### WHAT IS EXPECTED
Please state in a single number how many lines of the entries below include the word "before".

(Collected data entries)
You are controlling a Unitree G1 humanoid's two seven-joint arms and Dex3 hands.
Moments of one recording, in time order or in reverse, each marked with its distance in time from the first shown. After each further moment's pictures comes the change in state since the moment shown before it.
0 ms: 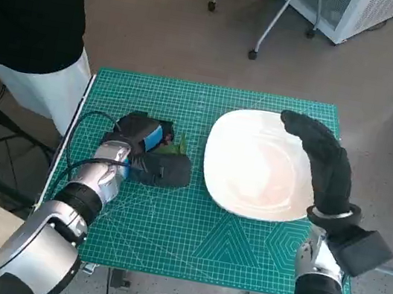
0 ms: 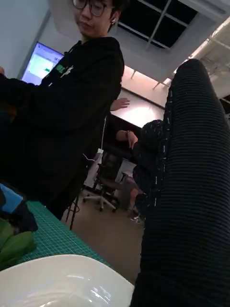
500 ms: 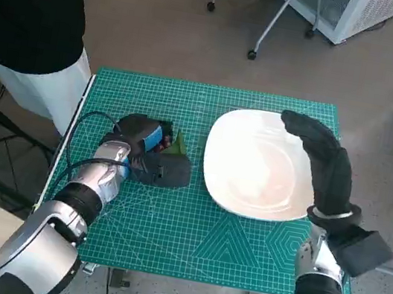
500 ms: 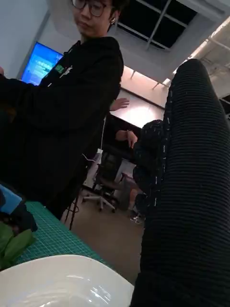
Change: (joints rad) left arm 0.001 0.002 0.003 -0.004 -0.009 0.006 -0.005; right arm -0.001 0.000 -0.004 0.000 0.005 0.000 0.006
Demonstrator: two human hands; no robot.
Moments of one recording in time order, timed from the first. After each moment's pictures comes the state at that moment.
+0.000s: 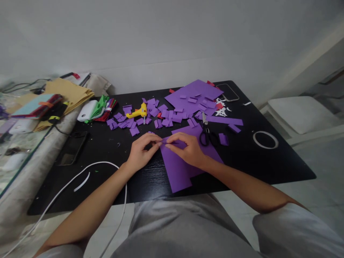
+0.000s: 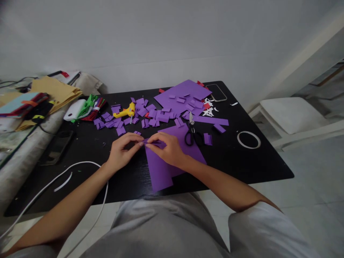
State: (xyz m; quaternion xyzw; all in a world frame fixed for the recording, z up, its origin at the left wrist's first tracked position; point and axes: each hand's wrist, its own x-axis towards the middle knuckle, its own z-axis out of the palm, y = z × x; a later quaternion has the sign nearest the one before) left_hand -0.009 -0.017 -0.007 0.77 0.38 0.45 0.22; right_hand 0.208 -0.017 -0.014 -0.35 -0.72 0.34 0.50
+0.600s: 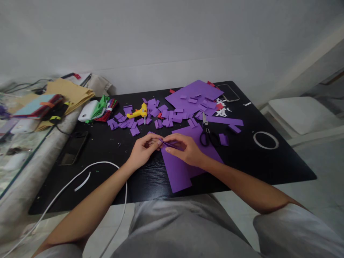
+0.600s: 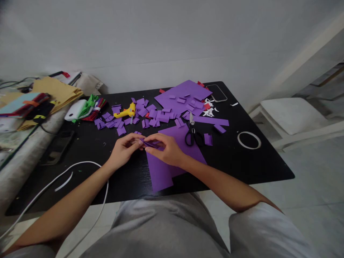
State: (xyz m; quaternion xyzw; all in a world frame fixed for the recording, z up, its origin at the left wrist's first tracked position) left_hand -0.006 -0.013 -0.011 0.63 0.41 0.45 0.48; right_hand 0.207 -0.018 -0.018 -0.30 -0.66 0.50 0.47
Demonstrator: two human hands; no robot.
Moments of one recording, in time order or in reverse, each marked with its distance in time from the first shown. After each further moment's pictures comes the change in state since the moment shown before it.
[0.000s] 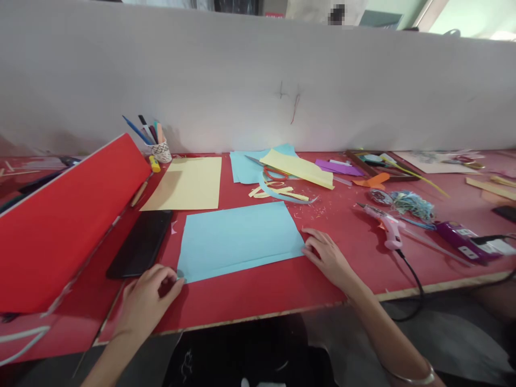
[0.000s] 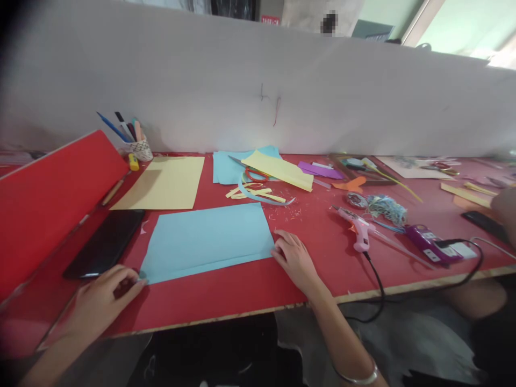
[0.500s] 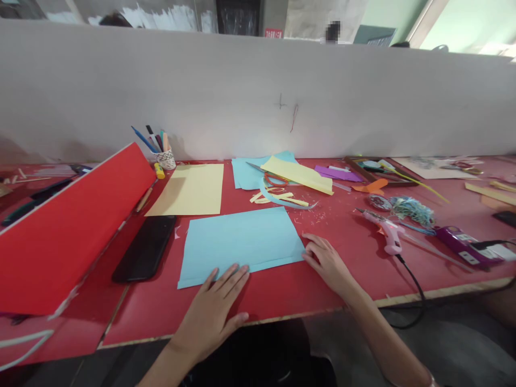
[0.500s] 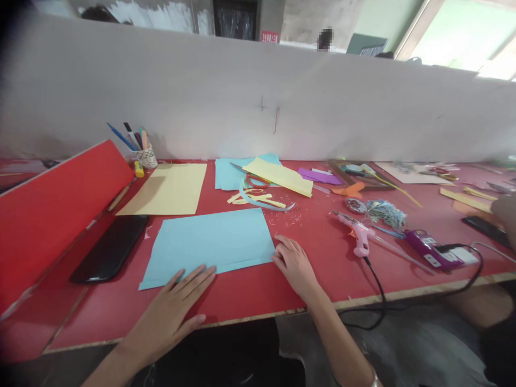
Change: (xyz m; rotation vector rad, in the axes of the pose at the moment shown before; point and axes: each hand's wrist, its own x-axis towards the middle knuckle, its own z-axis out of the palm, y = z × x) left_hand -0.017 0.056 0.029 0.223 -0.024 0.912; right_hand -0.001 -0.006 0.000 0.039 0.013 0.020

### ANSWER BELOW
4